# Last Minute Tournament at Orange Beach Marina



## whome (Oct 2, 2007)

Orange Beach Marina is having a last minute tournament next weekend. Here is a link for more information. http://campaign.r20.constantcontact.com/render?llr=h4ljvwbab&v=001qGZo6GH_pRR6W2cfy_K2tPX-IabeeEb36u5eLoPhKuZo8ZIUD2XSRDgsLmnIfI773rIe7m-gIvic_3uEHBcAYsdPsGe0Zfl8YuUiSTyLtsE%3D


----------



## JoeZ (Sep 30, 2007)

Let me know if you need a completely novice deckhand/angler.


----------



## samoajoe (Dec 28, 2010)

Entry fee?


----------



## whome (Oct 2, 2007)

samoajoe said:


> Entry fee?


As far as I understand it, its just a "brown bag" tournament. Meaning calcutta only. You may want to call the marina and clarify though if you are interested in fishing it. I just talked to the Boss, we are going to fish it..Captain's Meeting at 6:30. Leave after that. Be back in the Rocks by Noon on Sunday...Hope to see you there.


----------



## whome (Oct 2, 2007)

Little more information at this link. If you ever wanted to fish a cheap billfish tournament here is your chance. NO entry fee. Only what you want to bet in Calcutta. http://campaign.r20.constantcontact.com/render?llr=h4ljvwbab&v=0013-zw4rcnoTuNjr-mgxgFZbGpke2EkVucYdM2DTyc4HqfpHTNSzzhunpvEmHNtjKhadvWrb_uzo2ZGN5njRrS8AE5dhf0ocyUFIqILDB36J4%3D


----------



## matttheboatman (Aug 25, 2008)

Did you fish in the tournament? Any reports on the catches?

Thanks,

Matt


----------



## whome (Oct 2, 2007)

Yeah matt we fished. We ended up with 2nd place catch and release and 1st place dolphin and 1st place wahoo.
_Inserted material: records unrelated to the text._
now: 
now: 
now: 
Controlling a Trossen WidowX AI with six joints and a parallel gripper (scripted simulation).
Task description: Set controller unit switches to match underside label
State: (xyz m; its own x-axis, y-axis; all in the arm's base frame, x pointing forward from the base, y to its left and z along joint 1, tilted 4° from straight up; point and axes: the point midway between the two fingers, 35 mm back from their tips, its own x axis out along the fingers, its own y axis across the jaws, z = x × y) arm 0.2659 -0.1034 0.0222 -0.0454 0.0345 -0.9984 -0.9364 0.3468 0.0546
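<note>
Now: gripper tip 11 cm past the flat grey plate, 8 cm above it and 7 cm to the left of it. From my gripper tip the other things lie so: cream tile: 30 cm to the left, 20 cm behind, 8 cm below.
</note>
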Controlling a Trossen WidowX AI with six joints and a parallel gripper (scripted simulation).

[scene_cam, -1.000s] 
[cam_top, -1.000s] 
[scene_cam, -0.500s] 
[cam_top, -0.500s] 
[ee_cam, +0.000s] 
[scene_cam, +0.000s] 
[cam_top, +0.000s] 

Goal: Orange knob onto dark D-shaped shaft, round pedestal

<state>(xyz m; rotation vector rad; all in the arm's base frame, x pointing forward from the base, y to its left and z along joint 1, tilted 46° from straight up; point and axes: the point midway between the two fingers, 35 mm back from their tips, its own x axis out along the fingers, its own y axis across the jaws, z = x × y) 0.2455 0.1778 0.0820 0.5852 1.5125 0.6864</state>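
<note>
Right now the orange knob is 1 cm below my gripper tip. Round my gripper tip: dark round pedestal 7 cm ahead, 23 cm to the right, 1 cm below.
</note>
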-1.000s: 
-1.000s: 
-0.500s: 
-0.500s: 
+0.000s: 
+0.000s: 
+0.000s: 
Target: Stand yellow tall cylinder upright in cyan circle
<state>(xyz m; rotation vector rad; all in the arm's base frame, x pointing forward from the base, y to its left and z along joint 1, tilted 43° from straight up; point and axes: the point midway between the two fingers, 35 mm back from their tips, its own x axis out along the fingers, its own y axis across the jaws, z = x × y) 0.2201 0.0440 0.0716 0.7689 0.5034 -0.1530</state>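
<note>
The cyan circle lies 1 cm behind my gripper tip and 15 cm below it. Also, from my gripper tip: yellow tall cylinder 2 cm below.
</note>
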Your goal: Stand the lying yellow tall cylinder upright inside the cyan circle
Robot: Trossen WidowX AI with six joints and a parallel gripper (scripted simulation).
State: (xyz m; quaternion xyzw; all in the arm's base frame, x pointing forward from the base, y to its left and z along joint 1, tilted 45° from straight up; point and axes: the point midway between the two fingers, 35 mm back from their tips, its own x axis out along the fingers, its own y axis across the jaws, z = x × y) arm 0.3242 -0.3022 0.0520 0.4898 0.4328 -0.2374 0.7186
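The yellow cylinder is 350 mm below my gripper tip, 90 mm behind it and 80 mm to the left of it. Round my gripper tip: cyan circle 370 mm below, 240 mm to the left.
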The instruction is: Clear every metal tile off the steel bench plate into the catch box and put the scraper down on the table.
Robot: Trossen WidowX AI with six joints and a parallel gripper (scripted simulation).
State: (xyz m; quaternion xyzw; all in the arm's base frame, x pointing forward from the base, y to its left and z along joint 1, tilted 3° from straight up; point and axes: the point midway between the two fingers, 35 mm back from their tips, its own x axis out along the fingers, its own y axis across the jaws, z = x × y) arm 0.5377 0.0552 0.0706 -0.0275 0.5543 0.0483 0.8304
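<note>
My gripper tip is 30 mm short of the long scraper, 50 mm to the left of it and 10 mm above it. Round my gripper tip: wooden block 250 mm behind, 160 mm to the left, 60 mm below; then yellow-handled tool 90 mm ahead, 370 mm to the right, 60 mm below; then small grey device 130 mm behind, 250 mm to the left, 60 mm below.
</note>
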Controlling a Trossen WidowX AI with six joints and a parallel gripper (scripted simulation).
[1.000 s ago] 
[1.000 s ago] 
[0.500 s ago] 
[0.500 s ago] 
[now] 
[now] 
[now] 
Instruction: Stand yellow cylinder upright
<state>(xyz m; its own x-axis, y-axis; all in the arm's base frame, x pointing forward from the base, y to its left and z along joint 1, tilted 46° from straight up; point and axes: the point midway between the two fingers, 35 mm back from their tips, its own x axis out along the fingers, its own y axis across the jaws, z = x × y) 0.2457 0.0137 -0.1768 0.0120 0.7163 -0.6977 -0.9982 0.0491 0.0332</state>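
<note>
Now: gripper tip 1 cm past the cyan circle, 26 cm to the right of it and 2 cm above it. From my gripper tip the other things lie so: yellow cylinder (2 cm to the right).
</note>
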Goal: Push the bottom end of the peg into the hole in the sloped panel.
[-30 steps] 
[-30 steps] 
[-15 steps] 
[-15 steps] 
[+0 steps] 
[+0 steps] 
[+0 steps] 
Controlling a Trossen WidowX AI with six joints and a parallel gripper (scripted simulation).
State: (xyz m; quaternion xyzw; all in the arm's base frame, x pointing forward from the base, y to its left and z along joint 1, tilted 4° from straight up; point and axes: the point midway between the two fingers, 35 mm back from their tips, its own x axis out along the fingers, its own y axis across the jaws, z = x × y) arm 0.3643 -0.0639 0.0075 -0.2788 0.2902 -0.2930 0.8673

There were two blue marlin caught in the tournament, both at the rigs...


----------



## Justin B (Apr 4, 2011)

How many boats ended up fishing it?


----------



## thundergobble (Apr 6, 2009)

nice job. any size to the wahoo?


----------



## whome (Oct 2, 2007)

thundergobble said:


> nice job. any size to the wahoo?


:whistling: He was a good one Bert:thumbsup:


----------



## thundergobble (Apr 6, 2009)

1st place!


----------